## Task directions
Copy out all lines in the data below containing the string "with".

## Data to process
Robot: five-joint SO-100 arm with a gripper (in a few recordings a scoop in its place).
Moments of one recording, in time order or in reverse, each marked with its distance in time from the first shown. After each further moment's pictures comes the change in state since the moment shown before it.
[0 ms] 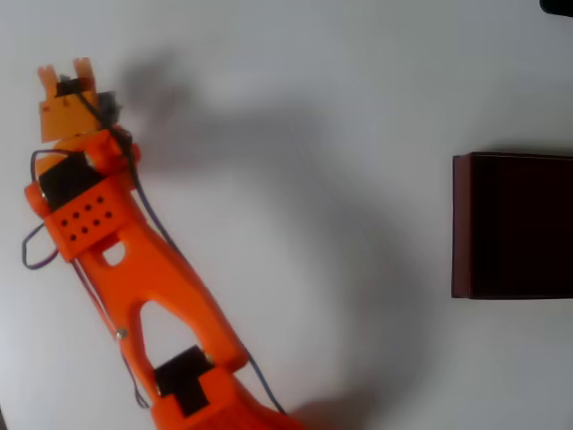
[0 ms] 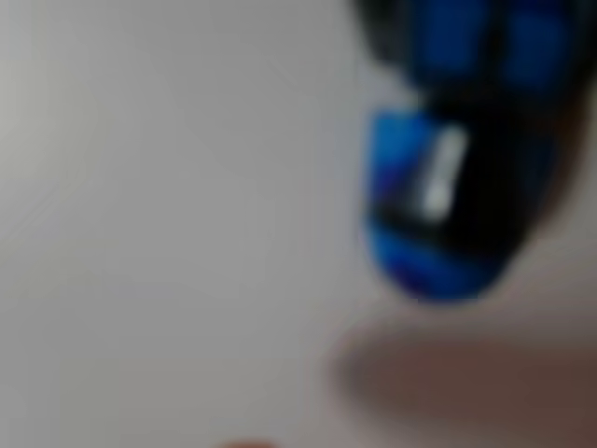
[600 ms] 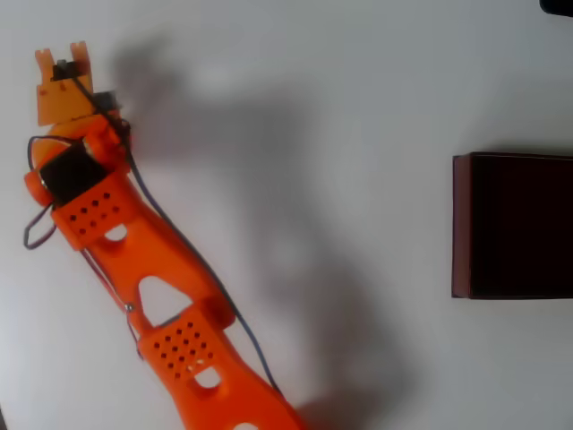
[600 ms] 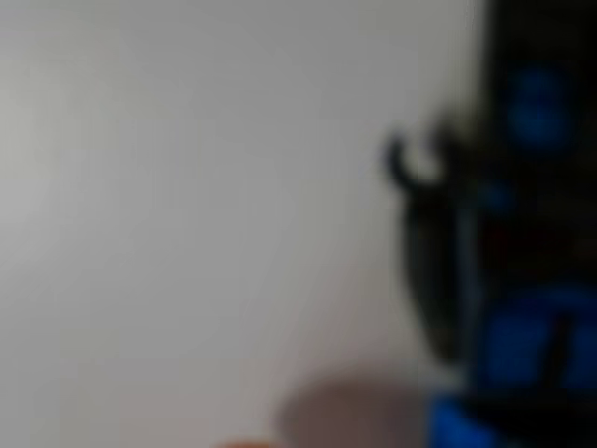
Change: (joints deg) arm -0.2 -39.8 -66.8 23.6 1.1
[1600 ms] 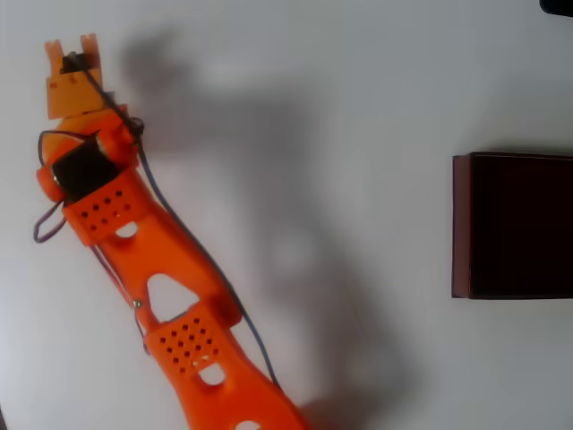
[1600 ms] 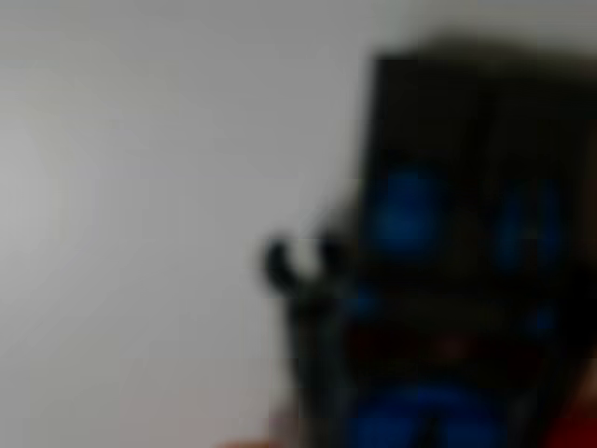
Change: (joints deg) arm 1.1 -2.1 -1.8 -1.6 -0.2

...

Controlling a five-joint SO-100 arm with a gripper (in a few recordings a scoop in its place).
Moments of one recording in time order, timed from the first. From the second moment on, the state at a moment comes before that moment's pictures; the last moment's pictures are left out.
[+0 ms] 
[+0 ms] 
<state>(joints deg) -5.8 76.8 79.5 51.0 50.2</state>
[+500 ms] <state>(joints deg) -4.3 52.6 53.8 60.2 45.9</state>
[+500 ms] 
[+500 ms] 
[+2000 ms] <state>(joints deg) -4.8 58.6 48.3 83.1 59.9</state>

## Exercise result
Robot: five-joint SO-100 arm with a gripper (in a few recordings a scoop in its place).
Moments of one recording, in time order or in reverse, each marked with its distance in time from the first shown. After each further moment's pictures comes the change in state since the moment shown before it.
Controlling a five-joint SO-100 arm with a gripper (in a few recordings a scoop in its place).

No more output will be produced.